One famous example of a white massacre of Natives is the Sand Creek Massacre in southeastern Colorado. Colonel John Chivington attacked a peaceful party of Cheyenne Natives. A former minister, Chivington justified his massacre by saying “Nits make lice.” He hunted down women and children who fled the camp and mutilated them. His soldiers sliced open a pregnant woman. One soldier sliced the pubic hair from a Cheyenne woman, and it was on display in Denver. The next decade, in the Black Hills, whites bought Sioux scalps for up to $300 apiece. (It was as common for whites to scalp Natives as the other way around.) I will not go into more details, partly because they sicken me. You can read about it in Edward Lazarus’ monumental 1991 book, Black Hills White Justice.

History - Sand Creek Massacre Foundation

This is what happens when powerful men are free to do whatever they please to poor and helpless people. There is no sentiment that can stop them.

At the same time, writers of stories and novels depicted Native Americans as being brave, honorable, noble, and respectful at least to people who were not killing them. An example that comes to mind, of which everyone has heard, is Last of the Mohicans. Painters such as George Catlin lived among them and painted them as real people, with real lives and relationships. While the nineteenth-century fiction about Native Americans seems racist to us today, at the time it stood out as practically the only defense of the humanity of Natives. At the time of the slaughters of Cheyenne and Sioux, “East-river” humanitarians (east of the Missouri River in Dakota Territory) called for peace with, rather than slaughter of, Natives.

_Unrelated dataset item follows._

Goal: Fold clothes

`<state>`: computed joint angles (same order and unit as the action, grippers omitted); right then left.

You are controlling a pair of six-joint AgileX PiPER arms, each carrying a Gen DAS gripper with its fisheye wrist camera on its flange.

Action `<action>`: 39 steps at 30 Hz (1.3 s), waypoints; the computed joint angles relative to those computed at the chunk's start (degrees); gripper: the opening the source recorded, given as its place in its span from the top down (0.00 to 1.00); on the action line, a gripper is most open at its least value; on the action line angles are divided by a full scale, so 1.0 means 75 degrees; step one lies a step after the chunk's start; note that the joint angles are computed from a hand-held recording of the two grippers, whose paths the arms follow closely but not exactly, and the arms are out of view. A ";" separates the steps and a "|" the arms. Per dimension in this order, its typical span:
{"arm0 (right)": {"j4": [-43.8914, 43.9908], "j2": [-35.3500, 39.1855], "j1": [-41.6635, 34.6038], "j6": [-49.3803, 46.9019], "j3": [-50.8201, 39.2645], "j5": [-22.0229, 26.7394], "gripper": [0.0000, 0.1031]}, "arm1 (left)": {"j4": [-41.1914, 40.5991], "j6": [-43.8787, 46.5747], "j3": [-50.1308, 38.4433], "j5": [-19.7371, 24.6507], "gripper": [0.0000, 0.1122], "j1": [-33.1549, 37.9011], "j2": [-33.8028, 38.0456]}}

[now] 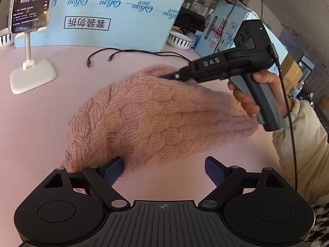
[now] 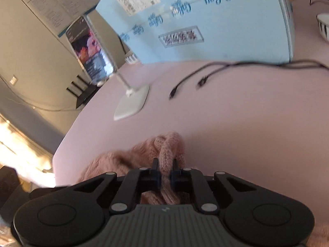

Whenever the Natives struck back against the Army that gleefully massacred them, the newspapers (writing what they considered non-fiction) would loudly proclaim the Natives to be savages that deserved extermination. In particular, one editorial proposed a Final Solution for the Natives. He wrote, “It’s high time the sickly sentimentalism about humane treatment and conciliatory measures should be consigned to novel writers. There can be no permanent, lasting peace on the frontier till these devils are exterminated” (emphasis mine). You will find this on page 39 of Lazarus’ book.

This shows how important it is for us writers, especially of fiction, to reveal the humanity of all groups of humans. I mean full humanity, the bad as well as the good. People who read these novels opposed the slaughter of Natives. Without these novels, the humanitarians might have disapproved of the slaughters but would not have felt very much outrage at them. It was not just a matter of legal fairness, good government, or the proper use of human resources. These are human beings we are talking about.

This is an exact Native equivalent of the important role that Uncle Tom’s Cabin played in stirring up the national conscience against slavery.

As a writer, I consider it my responsibility to champion the full humanity and beauty of oppressed peoples.